◆ **Assigned task**: Reproduce every record verbatim but drop the pictures.

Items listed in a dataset
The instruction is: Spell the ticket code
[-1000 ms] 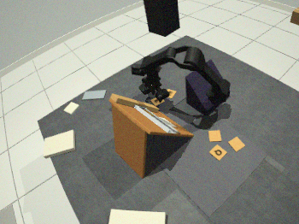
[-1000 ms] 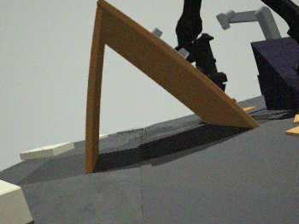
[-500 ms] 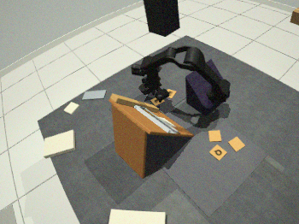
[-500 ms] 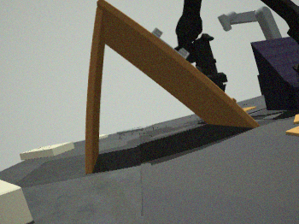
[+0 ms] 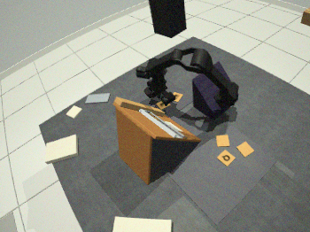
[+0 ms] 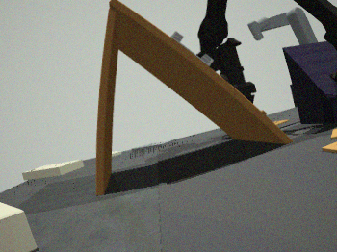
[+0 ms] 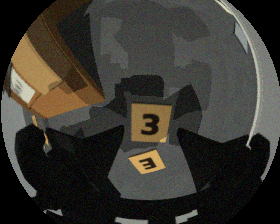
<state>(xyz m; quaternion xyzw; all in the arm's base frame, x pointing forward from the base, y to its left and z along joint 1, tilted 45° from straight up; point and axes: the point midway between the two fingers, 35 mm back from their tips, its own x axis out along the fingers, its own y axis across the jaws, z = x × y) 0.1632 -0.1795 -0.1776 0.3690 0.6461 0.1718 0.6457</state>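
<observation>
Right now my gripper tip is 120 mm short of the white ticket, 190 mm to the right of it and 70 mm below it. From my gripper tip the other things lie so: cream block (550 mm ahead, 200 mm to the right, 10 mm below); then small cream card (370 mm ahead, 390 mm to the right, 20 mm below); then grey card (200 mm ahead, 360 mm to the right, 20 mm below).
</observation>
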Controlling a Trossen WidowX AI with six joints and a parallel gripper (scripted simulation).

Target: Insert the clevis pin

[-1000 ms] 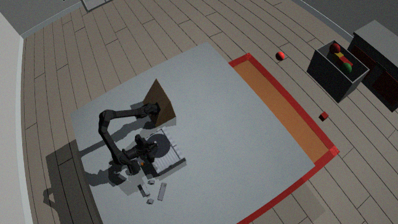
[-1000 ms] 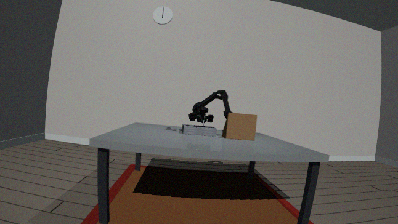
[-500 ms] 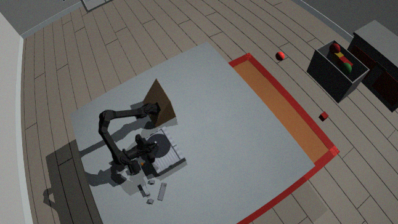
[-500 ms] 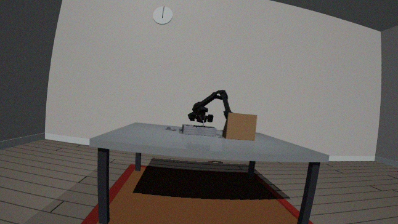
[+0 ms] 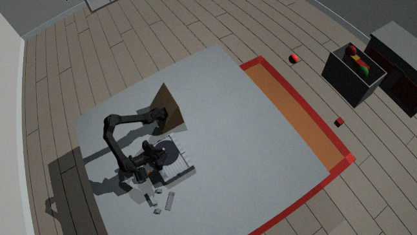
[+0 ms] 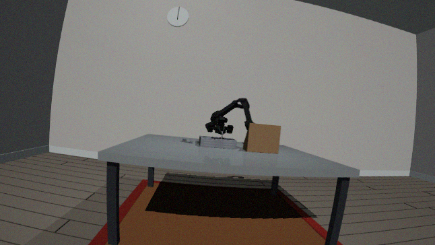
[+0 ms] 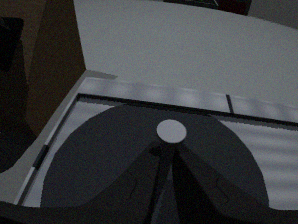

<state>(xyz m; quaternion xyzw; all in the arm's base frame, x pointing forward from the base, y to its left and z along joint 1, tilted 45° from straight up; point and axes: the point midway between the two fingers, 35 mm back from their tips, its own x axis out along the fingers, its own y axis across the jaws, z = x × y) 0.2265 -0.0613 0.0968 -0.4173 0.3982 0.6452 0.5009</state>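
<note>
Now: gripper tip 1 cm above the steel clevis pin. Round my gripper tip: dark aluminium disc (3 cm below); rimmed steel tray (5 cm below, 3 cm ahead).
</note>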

◆ **Result of this exercise**:
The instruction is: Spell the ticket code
[-1000 ms] 
[-1000 ms] 
[-500 ms] 
[-500 ms] 
[+0 ms] 
[+0 ms] 
[+0 ms] 
<state>(xyz m; quaternion xyzw; all in the arm's base frame, x pointing forward from the base, y to its left and z along joint 1, tilted 45° from straight up; point and axes: the point midway between the two fingers, 35 mm back from their tips, its own x axis out along the fingers, its own y axis across the jaws, z = x × y) 0.1632 -0.1795 -0.1776 0.3690 0.6461 0.1718 0.6457</state>
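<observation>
Right now my gripper tip is 120 mm short of the white ticket, 190 mm to the right of it and 70 mm below it. From my gripper tip the other things lie so: cream block (550 mm ahead, 200 mm to the right, 10 mm below); then small cream card (370 mm ahead, 390 mm to the right, 20 mm below); then grey card (200 mm ahead, 360 mm to the right, 20 mm below).
</observation>
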Controlling a Trossen WidowX AI with six joints and a parallel gripper (scripted simulation).

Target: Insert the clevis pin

[-1000 ms] 
[-1000 ms] 
[-500 ms] 
[-500 ms] 
[+0 ms] 
[+0 ms] 
[+0 ms] 

<state>(xyz m; quaternion xyzw; all in the arm's base frame, x pointing forward from the base, y to its left and z along joint 1, tilted 45° from straight up; point and axes: the point midway between the two fingers, 35 mm back from their tips, its own x axis out along the fingers, its own y axis across the jaws, z = x × y) 0.2265 -0.0613 0.0968 -0.4173 0.3982 0.6452 0.5009</state>
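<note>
Now: gripper tip 1 cm above the steel clevis pin. Round my gripper tip: dark aluminium disc (3 cm below); rimmed steel tray (5 cm below, 3 cm ahead).
</note>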

The exercise output is complete.